A kubernetes API version incompatibility caused a proxy component to fail. This led to an outage of the public website, dashboard, demos and documentation pages. The engineering team identified the problem and implemented a fix by bringing up a replacement proxy.
The incident occurred on February 27, 2023 between 15:40 and 18:54. All times are in UTC.
Bitmovin uses a reverse proxy in front of the public website, dashboard, docs and demo pages. The technology used for this proxy are multiple instances of a Nginx Kubernetes Ingress Controller. The Kubernetes cluster on which these instances were running, was automatically upgraded to a newer version by our Cloud Provider. This newer version also deprecated APIs that were required for the operation of the proxy (Nginx-Ingress-Controller). This caused the proxy to fail to restart and thus no traffic could be served to properties residing under https://bitmovin.com/*
The public website https://bitmovin.com and the web applications hosted on that domain (dashboard, docs and demo pages) were not reachable and could not be used by customers. Our API, analytics and player licensing were not affected.

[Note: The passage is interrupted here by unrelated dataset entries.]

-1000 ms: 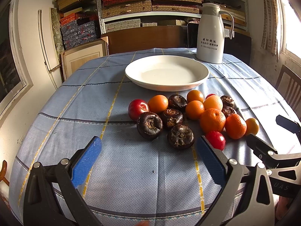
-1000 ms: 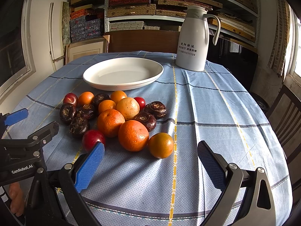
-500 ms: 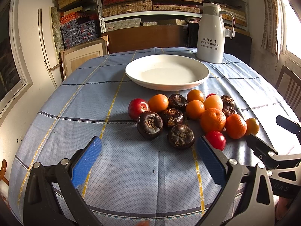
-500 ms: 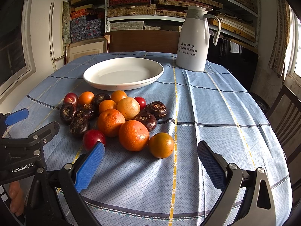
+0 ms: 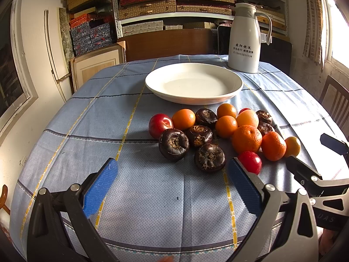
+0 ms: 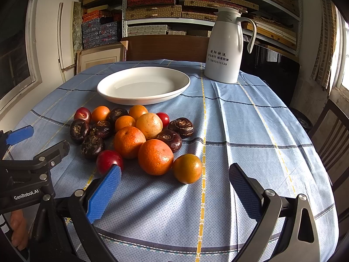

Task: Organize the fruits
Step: 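Move the left gripper to a dark brown fruit while the right gripper approaches a yellow-orange fruit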

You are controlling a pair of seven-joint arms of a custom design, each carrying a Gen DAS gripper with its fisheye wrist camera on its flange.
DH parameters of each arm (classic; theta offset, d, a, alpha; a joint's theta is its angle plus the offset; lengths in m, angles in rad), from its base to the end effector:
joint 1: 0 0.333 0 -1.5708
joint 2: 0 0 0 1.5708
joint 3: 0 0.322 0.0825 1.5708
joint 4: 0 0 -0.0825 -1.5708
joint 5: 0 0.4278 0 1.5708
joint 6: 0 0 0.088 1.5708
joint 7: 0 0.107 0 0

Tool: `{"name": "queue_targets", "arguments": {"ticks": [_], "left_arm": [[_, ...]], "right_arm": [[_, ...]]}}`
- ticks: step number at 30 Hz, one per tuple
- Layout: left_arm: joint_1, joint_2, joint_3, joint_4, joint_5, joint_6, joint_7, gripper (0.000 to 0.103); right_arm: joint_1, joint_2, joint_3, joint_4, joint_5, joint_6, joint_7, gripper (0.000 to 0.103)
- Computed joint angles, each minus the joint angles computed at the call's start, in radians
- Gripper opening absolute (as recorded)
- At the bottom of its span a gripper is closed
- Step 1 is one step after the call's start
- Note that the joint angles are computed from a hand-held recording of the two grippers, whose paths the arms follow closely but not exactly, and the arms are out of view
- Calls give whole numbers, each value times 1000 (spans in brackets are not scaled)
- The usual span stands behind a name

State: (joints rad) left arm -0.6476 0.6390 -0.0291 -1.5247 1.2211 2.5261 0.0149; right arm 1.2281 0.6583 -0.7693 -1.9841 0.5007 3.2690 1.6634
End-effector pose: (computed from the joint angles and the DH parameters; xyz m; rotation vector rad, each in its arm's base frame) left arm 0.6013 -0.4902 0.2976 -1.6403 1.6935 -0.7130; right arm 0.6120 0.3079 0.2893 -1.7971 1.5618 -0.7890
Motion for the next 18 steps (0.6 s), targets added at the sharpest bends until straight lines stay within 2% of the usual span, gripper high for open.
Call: {"name": "queue_targets", "arguments": {"ticks": [8, 13, 15, 16, 18], "left_arm": [[17, 18, -13, 18, -47, 14, 52, 99], [75, 53, -54, 46, -229, 47, 207, 99], [105, 65, -75, 49, -316, 72, 281, 99], [129, 77, -98, 56, -375, 80, 342, 99], [174, 107, -147, 82, -489, 72, 471, 99]], "right_arm": [[17, -2, -16, -6, -4, -22, 5, 100], [-3, 1, -12, 17, -69, -91, 45, 100], [-50, -23, 31, 23, -106, -131, 36, 100], [-53, -51, 39, 3, -125, -144, 32, 100], [-109, -80, 89, 4, -158, -187, 14, 100]]}}
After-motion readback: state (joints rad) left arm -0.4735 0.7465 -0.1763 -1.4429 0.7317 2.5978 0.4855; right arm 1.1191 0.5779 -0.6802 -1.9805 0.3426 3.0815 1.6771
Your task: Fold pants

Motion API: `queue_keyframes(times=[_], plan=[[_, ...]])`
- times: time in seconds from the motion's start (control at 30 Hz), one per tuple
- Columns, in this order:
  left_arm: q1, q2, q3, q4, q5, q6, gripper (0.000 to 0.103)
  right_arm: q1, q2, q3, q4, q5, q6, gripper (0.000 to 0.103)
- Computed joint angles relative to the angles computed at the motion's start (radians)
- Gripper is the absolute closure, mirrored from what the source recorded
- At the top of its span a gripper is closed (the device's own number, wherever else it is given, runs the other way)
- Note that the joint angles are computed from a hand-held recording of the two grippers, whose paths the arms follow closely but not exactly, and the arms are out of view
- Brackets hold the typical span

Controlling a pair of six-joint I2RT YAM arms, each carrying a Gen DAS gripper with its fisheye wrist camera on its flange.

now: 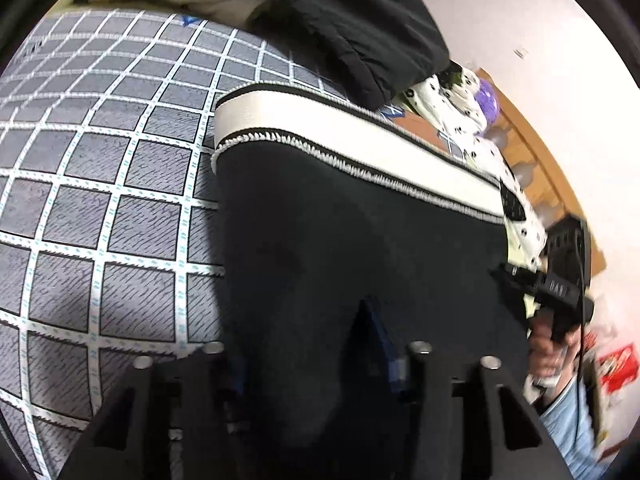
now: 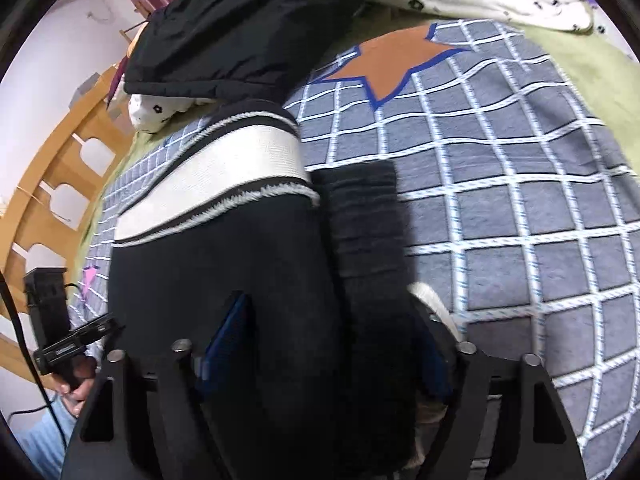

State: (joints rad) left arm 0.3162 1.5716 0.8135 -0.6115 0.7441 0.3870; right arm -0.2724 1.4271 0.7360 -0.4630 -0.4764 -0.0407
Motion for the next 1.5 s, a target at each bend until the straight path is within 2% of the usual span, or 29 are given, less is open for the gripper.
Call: queue_keyframes(times=[0.07, 0.17, 0.2, 0.23, 0.27, 0.37, 0.4, 0.5, 0.6, 0.67, 0.73, 0.77, 0.8, 0.83, 0.87, 0.93, 0.97, 1.03, 1.07, 1.13, 1.2, 1.27, 1.33, 1.37, 1.4, 1.5], plan=[[0.010, -0.008, 0.025, -0.031, 0.015, -0.008, 0.080, 0.001, -0.013, 0.017, -0.040, 0.003, 0.013, 0.038], [0.036, -0.046, 0.072, -0.113, 0.068, 0.034, 0.084, -0.030, -0.111, 0.005, -0.071, -0.030, 0.050, 0.069], [0.038, -0.054, 0.097, -0.150, 0.071, 0.052, 0.085, -0.049, -0.185, -0.011, -0.081, -0.084, 0.099, 0.078], [0.050, -0.064, 0.127, -0.192, 0.083, 0.071, 0.086, -0.052, -0.221, -0.020, -0.082, -0.111, 0.133, 0.080], [0.071, -0.063, 0.156, -0.238, 0.095, 0.106, 0.087, -0.014, -0.290, -0.036, -0.079, -0.089, 0.200, 0.080], [0.209, -0.007, 0.302, -0.449, 0.121, 0.290, 0.090, 0.248, -0.451, -0.047, -0.092, 0.135, 0.388, 0.081], [0.255, 0.015, 0.346, -0.503, 0.118, 0.344, 0.090, 0.314, -0.469, -0.043, -0.090, 0.169, 0.435, 0.081], [0.403, 0.113, 0.519, -0.637, 0.082, 0.503, 0.090, 0.504, -0.460, -0.022, -0.033, 0.220, 0.587, 0.082], [0.532, 0.243, 0.702, -0.734, 0.042, 0.626, 0.090, 0.657, -0.354, -0.012, 0.117, 0.221, 0.694, 0.082], [0.589, 0.312, 0.767, -0.732, 0.003, 0.679, 0.089, 0.727, -0.246, 0.003, 0.222, 0.218, 0.717, 0.082], [0.603, 0.354, 0.754, -0.658, -0.051, 0.681, 0.085, 0.778, -0.105, 0.035, 0.292, 0.223, 0.712, 0.081], [0.605, 0.383, 0.728, -0.603, -0.080, 0.674, 0.077, 0.792, -0.057, 0.044, 0.304, 0.241, 0.705, 0.080], [0.603, 0.388, 0.691, -0.540, -0.098, 0.652, 0.071, 0.817, 0.020, 0.068, 0.298, 0.320, 0.695, 0.073], [0.602, 0.390, 0.644, -0.455, -0.126, 0.615, 0.067, 0.846, 0.088, 0.100, 0.258, 0.428, 0.691, 0.061], [0.597, 0.390, 0.611, -0.402, -0.142, 0.593, 0.062, 0.861, 0.160, 0.139, 0.210, 0.490, 0.675, 0.057], [0.598, 0.371, 0.596, -0.372, -0.146, 0.599, 0.056, 0.863, 0.169, 0.136, 0.216, 0.499, 0.668, 0.055], [0.595, 0.351, 0.591, -0.355, -0.157, 0.597, 0.053, 0.870, 0.172, 0.169, 0.167, 0.513, 0.667, 0.054], [0.593, 0.303, 0.588, -0.333, -0.165, 0.594, 0.052, 0.905, 0.124, 0.213, 0.066, 0.607, 0.660, 0.057], [0.590, 0.289, 0.593, -0.334, -0.167, 0.589, 0.047, 0.938, 0.109, 0.238, 0.038, 0.673, 0.658, 0.057], [0.576, 0.273, 0.624, -0.343, -0.178, 0.556, 0.045, 0.978, 0.082, 0.271, 0.041, 0.745, 0.583, 0.056], [0.556, 0.262, 0.642, -0.349, -0.210, 0.489, 0.045, 0.970, 0.128, 0.328, 0.048, 0.735, 0.522, 0.056], [0.537, 0.279, 0.705, -0.411, -0.220, 0.429, 0.045, 0.943, 0.231, 0.410, 0.033, 0.681, 0.490, 0.056], [0.525, 0.297, 0.759, -0.456, -0.208, 0.388, 0.045, 0.923, 0.338, 0.476, -0.010, 0.658, 0.505, 0.064], [0.522, 0.296, 0.768, -0.452, -0.202, 0.360, 0.045, 0.916, 0.350, 0.458, 0.028, 0.651, 0.516, 0.068], [0.523, 0.290, 0.766, -0.442, -0.201, 0.342, 0.045, 0.912, 0.324, 0.417, 0.070, 0.639, 0.515, 0.081], [0.541, 0.292, 0.773, -0.442, -0.167, 0.323, 0.045, 0.824, 0.139, 0.296, 0.185, 0.421, 0.536, 0.087]])
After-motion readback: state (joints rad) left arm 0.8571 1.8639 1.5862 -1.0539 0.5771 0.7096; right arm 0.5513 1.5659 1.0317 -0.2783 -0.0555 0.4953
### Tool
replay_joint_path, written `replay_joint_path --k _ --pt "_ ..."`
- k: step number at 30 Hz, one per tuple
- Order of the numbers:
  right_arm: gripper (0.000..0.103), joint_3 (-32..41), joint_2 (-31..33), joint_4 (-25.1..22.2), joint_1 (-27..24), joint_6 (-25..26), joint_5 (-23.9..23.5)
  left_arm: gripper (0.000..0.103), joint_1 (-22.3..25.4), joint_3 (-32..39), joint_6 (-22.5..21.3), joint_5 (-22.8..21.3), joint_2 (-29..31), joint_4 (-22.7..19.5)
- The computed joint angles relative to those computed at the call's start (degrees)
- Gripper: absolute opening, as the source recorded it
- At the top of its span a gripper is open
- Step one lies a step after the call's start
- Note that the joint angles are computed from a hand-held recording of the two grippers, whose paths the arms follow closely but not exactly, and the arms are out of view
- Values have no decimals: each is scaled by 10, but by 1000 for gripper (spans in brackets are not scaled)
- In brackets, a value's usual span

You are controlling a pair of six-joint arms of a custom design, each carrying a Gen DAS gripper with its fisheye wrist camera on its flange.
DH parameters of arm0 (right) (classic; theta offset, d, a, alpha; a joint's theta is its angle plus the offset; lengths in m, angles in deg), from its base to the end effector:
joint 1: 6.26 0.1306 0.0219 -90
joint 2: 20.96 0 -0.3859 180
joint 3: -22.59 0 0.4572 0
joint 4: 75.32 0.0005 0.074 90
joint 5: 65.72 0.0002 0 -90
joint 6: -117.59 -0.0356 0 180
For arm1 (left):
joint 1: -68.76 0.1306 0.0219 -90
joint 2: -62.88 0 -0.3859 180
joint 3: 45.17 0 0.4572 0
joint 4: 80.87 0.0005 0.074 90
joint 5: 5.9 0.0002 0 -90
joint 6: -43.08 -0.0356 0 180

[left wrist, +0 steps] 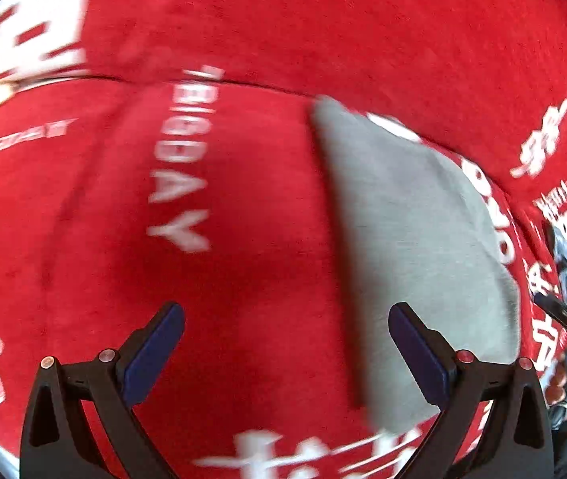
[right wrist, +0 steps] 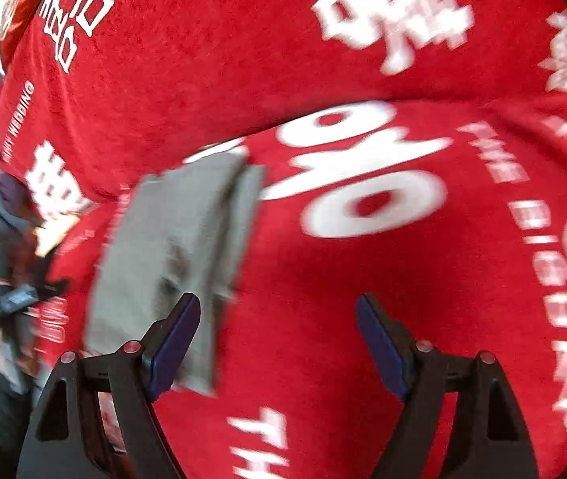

After identifying the issue the engineering team started with multiple approaches to fix the problem. The most viable solution was shortly selected and the team started to bring up a new proxy instance outside the cluster. Step by step the applications were configured again in the proxy and checked for correct operation and monitored.
2023-02-27 15:40
Internal monitoring alerted the teams about the incident.
2023-02-27 15:48
The Engineering team started investigating the incident.
2023-02-27 16:00
The faulty proxy component was identified and the engineering team started attempts to upgrade to a compatible version of Nginx Kubernetes Ingress Controller.
2023-02-27 17:13
Attempts to upgrade the existing proxy component were abandoned and the engineering team started provisioning a bare-metal Nginx reverse proxy to resolve the situation.
2023-02-27 17:48
The Bitmovin Dashboard was online again.
2023-02-27 18:20
The Bitmovin Website and the demo pages were available again.
2023-02-27 18:41
The Bitmovin documentation was available again. The Engineering team kept monitoring.
2023-02-27 18:54
The incident was resolved.
The engineering team will adjust the monitoring, alerting and internal processes to better handle kubernetes version incompatibilities of the affected cluster.
The new proxy setup will also be extended to increase its resilience and it will be fully integrated into the existing configuration, deployment, alerting and monitoring tooling. This is part of an ongoing improvement specifically for the proxy component that was already planned and will lead to a simpler and better maintainable setup with no external cloud provider dependencies.